Kapacitor can receive data from many different sources, including querying InfluxDB.
The type TaskMaster intask_master.go
is responsible for managing which tasks are receiving which data.
For stream tasks this is done by having on global edge. All sources (graphite, collectd, http, etc) write their data to the TaskMaster, who writes the data to the global stream edge. When a stream task is started it gets a fork of the global stream filtered down by the databases and retention policies its allowed to access. Then the task can further process the data stream.
In the case of the batch tasks, the TaskMaster manages starting the schedules for querying InfluxDB. The results of the queries are passed to the root nodes of the task directly.

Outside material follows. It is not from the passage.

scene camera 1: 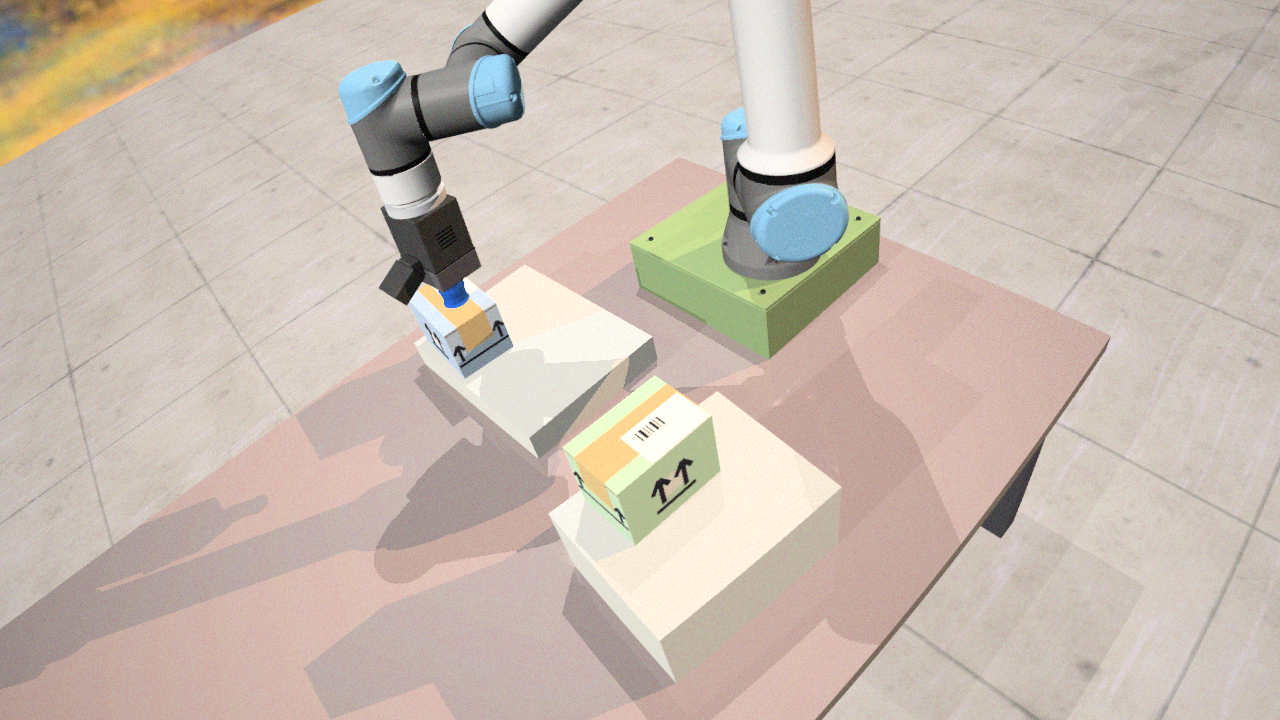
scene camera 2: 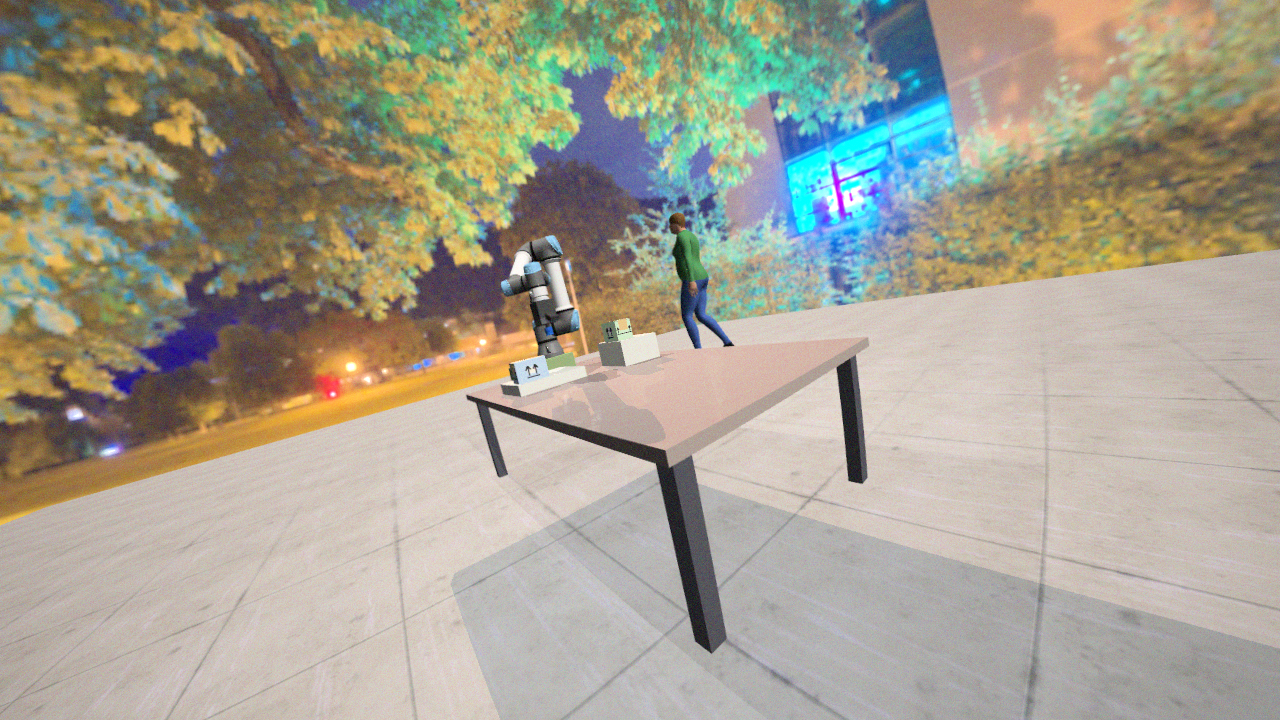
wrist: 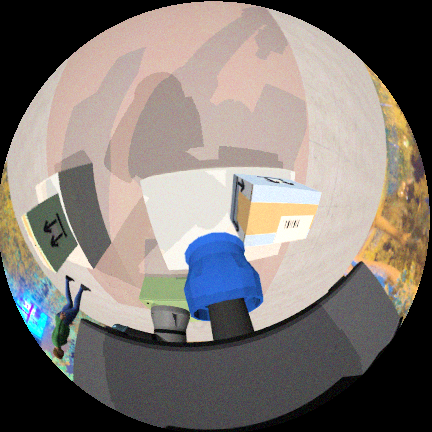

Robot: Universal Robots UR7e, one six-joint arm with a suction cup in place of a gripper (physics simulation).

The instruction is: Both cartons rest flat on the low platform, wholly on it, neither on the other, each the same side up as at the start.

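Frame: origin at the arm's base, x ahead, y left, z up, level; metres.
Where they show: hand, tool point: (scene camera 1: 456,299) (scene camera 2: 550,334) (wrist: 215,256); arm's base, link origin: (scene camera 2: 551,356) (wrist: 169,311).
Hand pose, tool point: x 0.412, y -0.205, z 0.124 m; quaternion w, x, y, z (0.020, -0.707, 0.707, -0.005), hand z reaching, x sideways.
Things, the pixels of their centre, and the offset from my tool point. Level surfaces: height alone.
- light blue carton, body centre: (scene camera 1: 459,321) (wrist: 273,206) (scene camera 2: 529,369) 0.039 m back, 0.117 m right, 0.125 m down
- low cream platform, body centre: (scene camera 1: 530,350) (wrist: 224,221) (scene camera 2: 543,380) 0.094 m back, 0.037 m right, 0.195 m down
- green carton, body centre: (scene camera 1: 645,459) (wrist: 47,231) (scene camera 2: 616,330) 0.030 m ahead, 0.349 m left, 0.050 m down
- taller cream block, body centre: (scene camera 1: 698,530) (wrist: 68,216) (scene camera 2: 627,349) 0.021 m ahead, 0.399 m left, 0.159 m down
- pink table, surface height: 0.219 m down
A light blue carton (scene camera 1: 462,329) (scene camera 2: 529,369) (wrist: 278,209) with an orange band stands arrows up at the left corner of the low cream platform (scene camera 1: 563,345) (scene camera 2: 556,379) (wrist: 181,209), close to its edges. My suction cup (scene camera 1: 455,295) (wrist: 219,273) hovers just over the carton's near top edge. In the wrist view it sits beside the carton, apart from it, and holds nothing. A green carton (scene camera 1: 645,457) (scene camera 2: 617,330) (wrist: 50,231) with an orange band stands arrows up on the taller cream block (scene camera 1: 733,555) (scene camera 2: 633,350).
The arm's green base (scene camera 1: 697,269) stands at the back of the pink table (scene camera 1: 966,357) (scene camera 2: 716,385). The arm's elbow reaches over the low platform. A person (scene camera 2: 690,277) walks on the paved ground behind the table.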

Windowing data is an important piece to creating pipelines.
Windowing is concerned with how you can slice a data stream into multiple windows and is orthogonal to how batches are transfered.
Kapacitor handles windowing explicitly, by allowing the user to define a WindowNode
that has two parameters. First, the period
is the length of the window in time.
Second, the every
property defines how often an window should be emitted into the stream.

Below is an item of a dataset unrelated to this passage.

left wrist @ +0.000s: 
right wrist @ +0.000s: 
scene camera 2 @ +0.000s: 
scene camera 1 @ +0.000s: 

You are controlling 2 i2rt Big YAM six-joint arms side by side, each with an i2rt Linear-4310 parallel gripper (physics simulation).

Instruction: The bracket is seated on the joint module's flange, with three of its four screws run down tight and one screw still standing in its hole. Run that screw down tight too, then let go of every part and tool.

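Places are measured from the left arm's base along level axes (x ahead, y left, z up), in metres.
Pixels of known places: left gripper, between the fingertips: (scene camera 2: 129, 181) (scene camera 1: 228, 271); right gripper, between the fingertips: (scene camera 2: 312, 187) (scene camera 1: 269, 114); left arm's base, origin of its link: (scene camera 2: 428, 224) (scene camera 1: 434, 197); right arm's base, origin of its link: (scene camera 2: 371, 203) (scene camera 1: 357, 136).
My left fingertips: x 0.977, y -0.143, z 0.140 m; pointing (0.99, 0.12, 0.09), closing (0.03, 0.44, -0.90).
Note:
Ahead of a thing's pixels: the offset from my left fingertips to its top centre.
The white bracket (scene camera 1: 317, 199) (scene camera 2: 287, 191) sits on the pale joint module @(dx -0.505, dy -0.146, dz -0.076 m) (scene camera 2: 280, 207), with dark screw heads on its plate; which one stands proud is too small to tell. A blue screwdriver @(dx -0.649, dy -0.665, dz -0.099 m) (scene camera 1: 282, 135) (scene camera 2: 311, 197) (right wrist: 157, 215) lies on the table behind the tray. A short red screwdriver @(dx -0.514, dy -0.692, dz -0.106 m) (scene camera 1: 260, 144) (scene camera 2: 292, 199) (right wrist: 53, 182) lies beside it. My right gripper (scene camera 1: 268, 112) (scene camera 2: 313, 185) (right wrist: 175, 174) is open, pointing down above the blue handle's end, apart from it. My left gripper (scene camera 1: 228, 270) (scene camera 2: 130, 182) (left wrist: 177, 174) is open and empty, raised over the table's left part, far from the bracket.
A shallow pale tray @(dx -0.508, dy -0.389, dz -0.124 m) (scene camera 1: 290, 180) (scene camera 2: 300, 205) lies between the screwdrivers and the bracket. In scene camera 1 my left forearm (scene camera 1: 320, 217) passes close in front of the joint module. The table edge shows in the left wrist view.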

This allows for creating windows that overlap, have no overlap, or have gaps between the windows.
As a result the concept of a window does not exist inherently in the data stream, but rather windowing is the method of converting a stream of data into a batch of data.
Example TICKscript:
stream
.window()
.period(10s)
.every(5s)
The above script slices the incoming stream into overlapping windows. Each window contains the last 10s of data and a new window is emitted every 5s.

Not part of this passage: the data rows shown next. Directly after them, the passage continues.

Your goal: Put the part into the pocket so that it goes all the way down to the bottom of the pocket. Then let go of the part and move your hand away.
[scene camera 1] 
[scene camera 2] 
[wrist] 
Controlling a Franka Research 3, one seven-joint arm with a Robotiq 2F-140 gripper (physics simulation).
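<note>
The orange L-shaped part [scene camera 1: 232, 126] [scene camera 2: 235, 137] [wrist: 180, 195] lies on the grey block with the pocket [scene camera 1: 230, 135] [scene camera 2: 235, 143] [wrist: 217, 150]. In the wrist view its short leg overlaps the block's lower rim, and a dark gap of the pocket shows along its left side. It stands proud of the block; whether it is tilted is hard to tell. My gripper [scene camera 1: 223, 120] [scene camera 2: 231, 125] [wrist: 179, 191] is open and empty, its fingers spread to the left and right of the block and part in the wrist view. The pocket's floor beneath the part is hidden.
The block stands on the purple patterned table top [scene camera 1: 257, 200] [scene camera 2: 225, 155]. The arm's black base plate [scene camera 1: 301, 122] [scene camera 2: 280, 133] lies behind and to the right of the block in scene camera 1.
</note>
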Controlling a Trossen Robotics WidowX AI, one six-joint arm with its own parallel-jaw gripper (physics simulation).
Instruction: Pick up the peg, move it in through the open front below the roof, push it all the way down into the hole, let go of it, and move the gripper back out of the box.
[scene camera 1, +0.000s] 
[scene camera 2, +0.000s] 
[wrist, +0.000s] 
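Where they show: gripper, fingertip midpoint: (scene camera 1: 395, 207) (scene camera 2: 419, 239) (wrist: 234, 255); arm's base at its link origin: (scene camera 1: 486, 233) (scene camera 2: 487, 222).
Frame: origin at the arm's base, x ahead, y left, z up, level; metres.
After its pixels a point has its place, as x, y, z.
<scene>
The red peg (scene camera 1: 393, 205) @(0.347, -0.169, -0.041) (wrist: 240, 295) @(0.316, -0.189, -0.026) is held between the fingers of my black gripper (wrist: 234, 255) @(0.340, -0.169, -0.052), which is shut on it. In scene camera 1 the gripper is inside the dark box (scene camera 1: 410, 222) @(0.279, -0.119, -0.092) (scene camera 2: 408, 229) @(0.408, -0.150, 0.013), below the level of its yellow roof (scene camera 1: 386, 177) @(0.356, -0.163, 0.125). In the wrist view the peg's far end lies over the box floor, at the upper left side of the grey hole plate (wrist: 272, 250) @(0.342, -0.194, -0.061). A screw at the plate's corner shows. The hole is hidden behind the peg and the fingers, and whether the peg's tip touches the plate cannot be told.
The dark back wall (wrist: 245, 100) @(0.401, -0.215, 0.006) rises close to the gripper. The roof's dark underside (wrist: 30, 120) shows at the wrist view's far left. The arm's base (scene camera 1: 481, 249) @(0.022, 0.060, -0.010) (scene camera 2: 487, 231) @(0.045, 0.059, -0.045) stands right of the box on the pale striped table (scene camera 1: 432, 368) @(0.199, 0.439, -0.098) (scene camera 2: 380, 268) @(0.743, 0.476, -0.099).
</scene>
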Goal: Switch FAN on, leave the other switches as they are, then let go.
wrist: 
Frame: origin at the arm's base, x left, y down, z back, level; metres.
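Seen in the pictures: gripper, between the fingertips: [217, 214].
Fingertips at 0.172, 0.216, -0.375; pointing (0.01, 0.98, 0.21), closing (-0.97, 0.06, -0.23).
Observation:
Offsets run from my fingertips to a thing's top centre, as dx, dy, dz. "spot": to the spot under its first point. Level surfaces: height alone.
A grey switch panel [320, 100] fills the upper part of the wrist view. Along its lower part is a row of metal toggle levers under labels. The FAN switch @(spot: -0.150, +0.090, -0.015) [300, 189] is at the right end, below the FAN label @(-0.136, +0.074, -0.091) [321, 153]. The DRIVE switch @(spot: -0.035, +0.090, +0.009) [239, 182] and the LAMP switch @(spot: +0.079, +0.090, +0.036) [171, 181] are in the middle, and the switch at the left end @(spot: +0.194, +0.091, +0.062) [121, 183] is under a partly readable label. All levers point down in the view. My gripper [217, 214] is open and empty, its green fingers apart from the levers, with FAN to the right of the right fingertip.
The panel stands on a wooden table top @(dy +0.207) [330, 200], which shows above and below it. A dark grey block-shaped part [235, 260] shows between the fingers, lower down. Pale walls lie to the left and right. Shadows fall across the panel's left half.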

Challenges with the current implementation:
- For stream tasks: If a single node stop processing data all nodes will eventually stop including nodes from other tasks. This is because of the global stream to aggregate all incoming sources and the fact the edges just block instead of dropping data. This could be mitigated further by creating independent streams for each database retention policy pair, but this only provides isolation and not a solution. We need a contract in place for what to do when a given node stops processing data.
- Nodes are responsible for not creating deadlock in the way they read and write data from their parent and child edges.
For example the
JoinNode
has multiple parents and has to guarantee that the goroutines that are reading from the parents never block on each other. Otherwise a deadlock can be created since a parent may be blocked writing to the JoinNode while the JoinNode is blocked reading from a different parent. Since both parents could have a common ancestor the blocked parent will eventually block the ancestor which in turn will block the other parent. - Fragile, so far the smallest of changes to the way the system work almost always results in a deadlock, because of the order of processing data.
- If data flow stops so does time. In many use cases this is exactly what you want, but in some cases you would still like the data in transit to be flushed out. As for monitoring the throughput of tasks this is possible out-of-band of the task so even if the task stop processing data you can still trigger an event in a different task.